Development of the classifier for records without an abstract
Acknowledging the limitations of any classifier using a language-based technique to manage records without an abstract, we approached these as a separate problem. We reviewed the sample iteratively to identify characteristics associated with a high probability of being or not being a systematic review and custom-built a heuristic classifier using specific terms and other characteristics of the records.
Automated classification (classifiers)
All the records retrieved by the search strategy are immediately processed and automatically classified into included/excluded systematic reviews in the database. Later, the classifications are manually validated by at least one human screener.
All the titles and abstracts included by the classifier are uploaded to Collaboratron™ , a screening software specifically developed by Epistemonikos Foundation for this purpose. The documents are screened by at least one human using this tool, starting from the most recent records. The records without an abstract are regularly reviewed by a dedicated team. The full text of the article is retrieved if it is not possible to make a decision based on the title or abstract.

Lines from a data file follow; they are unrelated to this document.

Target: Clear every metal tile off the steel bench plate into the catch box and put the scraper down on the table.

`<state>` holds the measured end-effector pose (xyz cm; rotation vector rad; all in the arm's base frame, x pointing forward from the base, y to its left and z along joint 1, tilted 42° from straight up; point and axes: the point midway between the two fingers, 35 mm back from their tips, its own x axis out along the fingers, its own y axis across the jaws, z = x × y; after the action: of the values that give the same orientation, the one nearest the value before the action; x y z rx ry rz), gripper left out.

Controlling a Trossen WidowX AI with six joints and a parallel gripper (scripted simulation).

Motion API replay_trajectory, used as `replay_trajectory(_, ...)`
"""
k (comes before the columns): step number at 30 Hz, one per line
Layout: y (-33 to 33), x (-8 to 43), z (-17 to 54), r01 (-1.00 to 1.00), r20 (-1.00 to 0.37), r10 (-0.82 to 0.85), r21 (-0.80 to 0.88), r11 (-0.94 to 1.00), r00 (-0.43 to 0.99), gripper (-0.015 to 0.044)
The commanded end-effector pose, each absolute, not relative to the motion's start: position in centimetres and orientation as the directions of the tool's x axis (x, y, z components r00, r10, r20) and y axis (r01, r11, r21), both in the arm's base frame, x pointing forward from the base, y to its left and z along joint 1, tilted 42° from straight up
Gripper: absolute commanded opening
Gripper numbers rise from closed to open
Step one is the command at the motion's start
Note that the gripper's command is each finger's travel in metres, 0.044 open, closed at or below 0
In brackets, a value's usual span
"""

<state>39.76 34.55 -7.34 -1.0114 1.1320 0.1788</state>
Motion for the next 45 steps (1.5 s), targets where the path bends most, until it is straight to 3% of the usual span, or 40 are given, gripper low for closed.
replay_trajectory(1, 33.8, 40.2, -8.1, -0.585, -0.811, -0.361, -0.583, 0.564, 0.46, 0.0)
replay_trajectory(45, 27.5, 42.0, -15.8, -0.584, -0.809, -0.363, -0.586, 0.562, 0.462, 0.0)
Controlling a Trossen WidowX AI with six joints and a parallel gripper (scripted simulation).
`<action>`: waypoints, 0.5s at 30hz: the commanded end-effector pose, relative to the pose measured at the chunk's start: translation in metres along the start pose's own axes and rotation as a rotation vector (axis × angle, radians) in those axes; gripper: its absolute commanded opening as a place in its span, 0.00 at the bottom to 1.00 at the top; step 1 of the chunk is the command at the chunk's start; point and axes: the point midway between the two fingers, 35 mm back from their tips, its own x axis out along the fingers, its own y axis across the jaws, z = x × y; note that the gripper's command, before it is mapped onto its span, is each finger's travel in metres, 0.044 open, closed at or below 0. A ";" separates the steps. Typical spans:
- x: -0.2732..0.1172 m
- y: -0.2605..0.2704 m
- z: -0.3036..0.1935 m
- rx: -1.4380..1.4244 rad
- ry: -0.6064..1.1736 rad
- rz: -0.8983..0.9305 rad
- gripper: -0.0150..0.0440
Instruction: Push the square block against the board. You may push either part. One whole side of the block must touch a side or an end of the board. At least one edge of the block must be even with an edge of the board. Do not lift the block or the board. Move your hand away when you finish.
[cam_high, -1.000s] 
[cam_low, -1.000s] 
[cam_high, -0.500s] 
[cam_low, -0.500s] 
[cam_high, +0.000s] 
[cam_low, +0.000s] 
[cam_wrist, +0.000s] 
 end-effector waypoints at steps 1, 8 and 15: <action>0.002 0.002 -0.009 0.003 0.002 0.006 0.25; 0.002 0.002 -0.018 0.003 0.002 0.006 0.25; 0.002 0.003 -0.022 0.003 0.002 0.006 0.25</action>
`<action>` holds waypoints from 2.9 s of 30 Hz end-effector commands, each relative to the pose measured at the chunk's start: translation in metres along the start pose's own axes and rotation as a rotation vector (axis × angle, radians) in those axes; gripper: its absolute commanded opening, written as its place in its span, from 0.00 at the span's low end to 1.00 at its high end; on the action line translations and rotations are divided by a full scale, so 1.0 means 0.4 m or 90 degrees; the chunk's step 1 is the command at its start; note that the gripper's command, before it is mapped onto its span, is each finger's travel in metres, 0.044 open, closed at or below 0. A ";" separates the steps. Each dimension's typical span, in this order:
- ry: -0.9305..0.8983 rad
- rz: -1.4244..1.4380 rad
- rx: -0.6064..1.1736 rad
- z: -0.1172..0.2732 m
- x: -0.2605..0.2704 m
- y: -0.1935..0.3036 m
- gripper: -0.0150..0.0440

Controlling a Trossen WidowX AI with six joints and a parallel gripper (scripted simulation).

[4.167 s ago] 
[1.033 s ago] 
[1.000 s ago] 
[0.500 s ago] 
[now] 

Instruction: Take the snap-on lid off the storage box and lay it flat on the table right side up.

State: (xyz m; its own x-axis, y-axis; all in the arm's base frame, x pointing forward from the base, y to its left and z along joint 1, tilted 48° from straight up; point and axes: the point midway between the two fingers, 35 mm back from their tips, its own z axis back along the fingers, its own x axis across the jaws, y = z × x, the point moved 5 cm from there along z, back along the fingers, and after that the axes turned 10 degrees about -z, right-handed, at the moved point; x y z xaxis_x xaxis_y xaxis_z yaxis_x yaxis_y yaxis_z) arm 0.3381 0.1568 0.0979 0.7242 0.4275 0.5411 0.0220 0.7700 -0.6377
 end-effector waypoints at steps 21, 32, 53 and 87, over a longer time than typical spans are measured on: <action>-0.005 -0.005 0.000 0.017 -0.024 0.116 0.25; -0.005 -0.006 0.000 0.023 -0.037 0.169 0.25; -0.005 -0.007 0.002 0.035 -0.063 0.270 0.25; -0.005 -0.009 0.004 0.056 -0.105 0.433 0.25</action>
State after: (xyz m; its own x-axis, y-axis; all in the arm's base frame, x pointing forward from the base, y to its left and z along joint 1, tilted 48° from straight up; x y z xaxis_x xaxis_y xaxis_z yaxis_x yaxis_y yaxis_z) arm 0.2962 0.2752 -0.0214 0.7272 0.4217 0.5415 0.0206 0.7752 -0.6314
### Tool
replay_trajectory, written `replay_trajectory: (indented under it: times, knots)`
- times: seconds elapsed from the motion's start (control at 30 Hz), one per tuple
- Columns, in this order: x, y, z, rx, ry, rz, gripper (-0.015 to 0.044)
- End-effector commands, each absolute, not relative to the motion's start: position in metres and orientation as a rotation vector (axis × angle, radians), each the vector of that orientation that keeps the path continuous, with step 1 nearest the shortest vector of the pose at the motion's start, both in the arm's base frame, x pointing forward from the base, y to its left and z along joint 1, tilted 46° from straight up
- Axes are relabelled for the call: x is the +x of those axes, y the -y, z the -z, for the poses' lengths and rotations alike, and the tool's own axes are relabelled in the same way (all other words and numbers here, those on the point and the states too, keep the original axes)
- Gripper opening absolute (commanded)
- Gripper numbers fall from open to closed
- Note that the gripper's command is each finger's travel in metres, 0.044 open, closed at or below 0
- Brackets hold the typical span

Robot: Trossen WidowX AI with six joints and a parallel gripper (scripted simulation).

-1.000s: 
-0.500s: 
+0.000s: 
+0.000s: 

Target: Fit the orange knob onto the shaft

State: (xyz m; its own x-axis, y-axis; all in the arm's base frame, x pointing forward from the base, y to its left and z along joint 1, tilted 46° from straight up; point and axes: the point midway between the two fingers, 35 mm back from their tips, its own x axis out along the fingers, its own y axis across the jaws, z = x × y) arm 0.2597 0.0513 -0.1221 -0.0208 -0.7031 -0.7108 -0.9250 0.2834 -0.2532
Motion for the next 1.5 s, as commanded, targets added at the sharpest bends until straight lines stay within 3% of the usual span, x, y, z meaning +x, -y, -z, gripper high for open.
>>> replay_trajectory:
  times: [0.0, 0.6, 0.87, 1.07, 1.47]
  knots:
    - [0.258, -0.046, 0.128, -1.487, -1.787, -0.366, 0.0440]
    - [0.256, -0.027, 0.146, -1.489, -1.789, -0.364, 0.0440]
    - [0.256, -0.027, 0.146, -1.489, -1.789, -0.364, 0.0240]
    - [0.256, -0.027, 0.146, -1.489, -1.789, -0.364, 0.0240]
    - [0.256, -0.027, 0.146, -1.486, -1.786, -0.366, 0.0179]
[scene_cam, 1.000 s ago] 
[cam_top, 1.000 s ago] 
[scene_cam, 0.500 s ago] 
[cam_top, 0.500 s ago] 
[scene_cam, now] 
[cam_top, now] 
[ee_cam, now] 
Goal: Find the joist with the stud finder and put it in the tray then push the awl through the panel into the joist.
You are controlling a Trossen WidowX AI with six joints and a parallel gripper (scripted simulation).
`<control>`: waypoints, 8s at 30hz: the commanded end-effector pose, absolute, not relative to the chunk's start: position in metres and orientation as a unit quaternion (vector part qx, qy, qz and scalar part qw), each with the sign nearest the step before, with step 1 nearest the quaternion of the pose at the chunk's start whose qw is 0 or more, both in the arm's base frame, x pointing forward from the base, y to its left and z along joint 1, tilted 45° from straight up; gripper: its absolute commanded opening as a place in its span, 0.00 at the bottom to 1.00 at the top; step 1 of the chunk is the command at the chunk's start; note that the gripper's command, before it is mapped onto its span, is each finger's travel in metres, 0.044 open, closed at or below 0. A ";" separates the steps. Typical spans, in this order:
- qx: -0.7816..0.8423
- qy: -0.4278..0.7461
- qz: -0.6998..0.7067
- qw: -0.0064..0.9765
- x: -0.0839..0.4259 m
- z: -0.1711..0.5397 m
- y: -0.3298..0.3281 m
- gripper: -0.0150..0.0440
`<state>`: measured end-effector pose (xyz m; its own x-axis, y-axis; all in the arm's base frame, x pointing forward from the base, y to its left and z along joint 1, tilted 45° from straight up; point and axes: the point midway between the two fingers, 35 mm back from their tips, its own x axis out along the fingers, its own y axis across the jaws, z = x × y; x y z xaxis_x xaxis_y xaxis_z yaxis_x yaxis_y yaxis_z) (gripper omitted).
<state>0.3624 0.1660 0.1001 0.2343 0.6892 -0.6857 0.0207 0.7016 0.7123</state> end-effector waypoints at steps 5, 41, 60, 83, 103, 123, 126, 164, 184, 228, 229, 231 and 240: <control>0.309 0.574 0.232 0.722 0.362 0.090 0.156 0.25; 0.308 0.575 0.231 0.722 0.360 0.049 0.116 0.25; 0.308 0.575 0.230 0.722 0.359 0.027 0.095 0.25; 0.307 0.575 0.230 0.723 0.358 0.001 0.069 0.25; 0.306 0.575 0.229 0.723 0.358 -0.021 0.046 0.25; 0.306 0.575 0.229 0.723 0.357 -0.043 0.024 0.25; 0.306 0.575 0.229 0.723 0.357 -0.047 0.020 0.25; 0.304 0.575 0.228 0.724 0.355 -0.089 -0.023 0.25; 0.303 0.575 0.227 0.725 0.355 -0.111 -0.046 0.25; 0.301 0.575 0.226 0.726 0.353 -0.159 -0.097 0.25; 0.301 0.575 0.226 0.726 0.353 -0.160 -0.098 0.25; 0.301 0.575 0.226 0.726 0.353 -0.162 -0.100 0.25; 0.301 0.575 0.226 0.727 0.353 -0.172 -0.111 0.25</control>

Discrepancies between the classifier and a human screener (i.e. included by the classifier and excluded by the human screener) or between different human screeners are resolved by a senior researcher.
Measures of performance
In order to estimate the performance of the classifiers, we used the validation set as a gold standard for the machine learning classifier and a convenience sample of 500 unseen records for the heuristic classifier. We calculated the following measures (and their 95% confidence interval): sensitivity or recall (true positives/(true positives + false negatives)), precision or positive predictive value (true positives/(true positives + false positives)), specificity (true negatives/(false positives + true negatives)) and accuracy ((true positives + true negatives)/total). For estimation of misclassified reviews in Epistemonikos Database, we applied these numbers to the total amount of records without human validation.